Group Displacement Law was given by:
a.) Becquerel
b.) Rutherford
c.) Mendeleev
d.) Soddy and Faza

Answer 1

Hint: So to understand the question, the foremost thing is that we should know about the law and what it states, how it works. In short, the concept behind it. Down here it is explained in a proper way and hence by this information we can easily solve this question.

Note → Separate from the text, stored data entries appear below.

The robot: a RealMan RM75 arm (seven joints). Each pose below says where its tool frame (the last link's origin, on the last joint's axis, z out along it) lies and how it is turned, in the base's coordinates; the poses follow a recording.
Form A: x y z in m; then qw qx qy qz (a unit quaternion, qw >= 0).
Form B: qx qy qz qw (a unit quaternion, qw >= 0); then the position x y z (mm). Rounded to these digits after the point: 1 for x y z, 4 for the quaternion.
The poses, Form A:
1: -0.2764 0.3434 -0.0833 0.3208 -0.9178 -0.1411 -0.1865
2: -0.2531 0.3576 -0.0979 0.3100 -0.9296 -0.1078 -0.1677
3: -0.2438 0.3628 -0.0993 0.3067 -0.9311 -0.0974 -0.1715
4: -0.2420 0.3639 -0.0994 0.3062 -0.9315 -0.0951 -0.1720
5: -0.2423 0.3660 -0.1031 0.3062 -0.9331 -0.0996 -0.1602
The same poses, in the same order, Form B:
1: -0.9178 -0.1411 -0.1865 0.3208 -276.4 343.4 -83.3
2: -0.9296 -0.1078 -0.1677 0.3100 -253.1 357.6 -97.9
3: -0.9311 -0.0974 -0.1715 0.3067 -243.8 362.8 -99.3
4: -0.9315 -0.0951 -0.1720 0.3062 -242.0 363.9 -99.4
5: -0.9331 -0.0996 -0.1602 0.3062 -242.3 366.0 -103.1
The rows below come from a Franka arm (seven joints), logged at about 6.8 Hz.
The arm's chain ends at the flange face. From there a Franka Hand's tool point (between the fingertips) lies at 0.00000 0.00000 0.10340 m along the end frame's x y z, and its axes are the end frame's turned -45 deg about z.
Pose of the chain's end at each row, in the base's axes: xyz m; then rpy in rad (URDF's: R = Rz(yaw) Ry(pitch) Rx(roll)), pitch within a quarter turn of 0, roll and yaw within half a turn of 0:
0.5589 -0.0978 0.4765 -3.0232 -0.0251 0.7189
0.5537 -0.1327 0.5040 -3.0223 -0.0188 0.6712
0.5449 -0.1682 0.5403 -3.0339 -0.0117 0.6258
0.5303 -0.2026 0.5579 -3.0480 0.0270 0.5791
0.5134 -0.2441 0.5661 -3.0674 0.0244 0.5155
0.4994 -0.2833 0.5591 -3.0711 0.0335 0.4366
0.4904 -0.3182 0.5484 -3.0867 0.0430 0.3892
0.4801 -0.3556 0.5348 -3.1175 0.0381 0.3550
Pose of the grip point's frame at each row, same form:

Complete step by step solution: This law gives us information about reduction of weight and atomic number of a radioactive element:
There is a decrease in atomic number and atomic weight of the resulting new nuclei which is formed from earlier radioactive elements. If a α-particle is realized by a radioactive element by its nucleus, the atomic no. of the fresh element which will be formed is deducted by 2 units and its atomic weight is deducted by 4 units. So, by this we can come to a result that the fresh element which is created will relocate itself by two groups on its left side of the periodic table.
$_z^{}{A^M} \to _{z + 1}^{}{C^M} + He\left( {\alpha - \,particle} \right)$

There is a rise in atomic number and atomic weight of the resulting new nuclei will remain the same which is formed from earlier radioactive elements. If a β–particle is released by a radioactive element, the atomic number of the fresh element which will be formed takes a rise by one unit. So, by this we can come to a result that the fresh element which is created will relocate itself by one group on its left side of the periodic table.
$_Z^{}{A^M} \to \,_{Z + 1}^{}{C^M} + \beta \left( {\beta - particle} \right)$
If a α-particle is released by the radioactive nucleus and then 2β-particles are released in the next two alterations, the fresh element will be an isotope of the starting element. The fresh and starting element will have the similar atomic number. So by Group displacement law position of the fresh and daughter element in the periodic table will remain as it was earlier.
                              $_Z^{}{A^M} \to \,_Z^{}{A^M} + 2\beta + He$


The law which is explained above “Group Displacement Law” was specified in 1913 by Fajan and Soddy.

Hence, the correct option is (D) - Soddy and Fazan

Note: In this problem we came across a law specified by Soddy and Fajan in 1913. Both of them told us that whenever an a-particle is removed from a radioactive material there are some changes that occur in the new element. We also studied what happens when β particles are released.